In syncrepl mode, syncprov will keep a set of updates in memory (and we have a limited number of updates we can keep, it’s defined by a parameter), which will be sent to the consumer when it reconnects. If the consumer has been disconnected for too long, we may fail out of those pending updates, and will fallback to a full refresh mode, where we exchange the entryUUID to retrieve the added or deleted entries.

In delta-syncrepl mode, it’s more complex : we use the accesslog database to store the updates, except when we have been disconnected for too long, and have to fall back to the refresh mode. The consequence is that we need to configure syncprov in 2 places : in the replicated database, and in the accesslog database… And here, it’s important to understand that the syncprov overlay sends Entries read from the accesslog database or from the application database.

What if …?

Ok, this is supposed to work just fine. However, from time to time, we may have some trouble. This part of the documentation is trying to list the possible pitfalls and explain how to figure out what’s going on, and how to fix replications.

ServerID

serverID are associated with a specific server. Once assigned, they should not be changed. Neatness counts at design time. Once the cluster has been up and replicating, neatness is too late.

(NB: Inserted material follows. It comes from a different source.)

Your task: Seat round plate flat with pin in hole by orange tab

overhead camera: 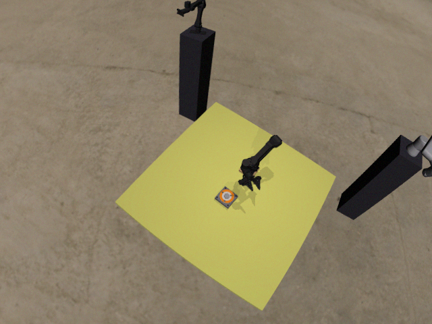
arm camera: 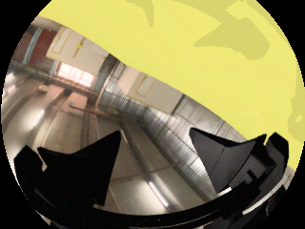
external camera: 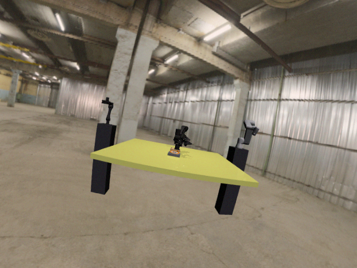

When a server is taken out of service its serverID should be retired.

RID

The RID is assigned by the consumer for its own replication housekeeping. It is reported in the slapd logs so you can figure out which of the possihle providers the change was pulled from. Many consumers can use the same RIDs without OpenLDAP having an issue. However, it makes life simpler if you assign RIDs to be used to represent producers consistently among the consumers.

CSN too old

CSN too old tells you that the syncrepl message has a CSN that is older than the current contextCSN. That means the change was already processed. This message can be (is) ignored. Think of this as a REPEATed update … a non-productive replication action. In MMR environments, small numbers are to be expected. Large numbers of REPEATs (CSN too old) should trigger a review of the replication pairing with a view to reduce the non-productive activity.

Best practices

Here are a few best-practices that are to be followed when setting up replication.

Use Delta-syncrepl, with MDB.
Keep it simple. You usually don’t need more than 2 servers using MMR. Adding a third in “hot-standby” (disaster recovery) mode is OK so long as it doesn’t get write requests during normal operation.
Avoid complex topologies in which a server can be updated by two producers that are themselves replication each other : that would result in warnings in the log (CSN too old) because updates will flow from both producers, when the update will be updated already.
Sync logs are verbose. However this is the only way you can get some information about what’s going on. You want to have it set.
NTP. syncrepl simply does not correctly work unless the server clocks are VERY closely synchronized. That’s the basis of the protocol. NTP should be running on all servers.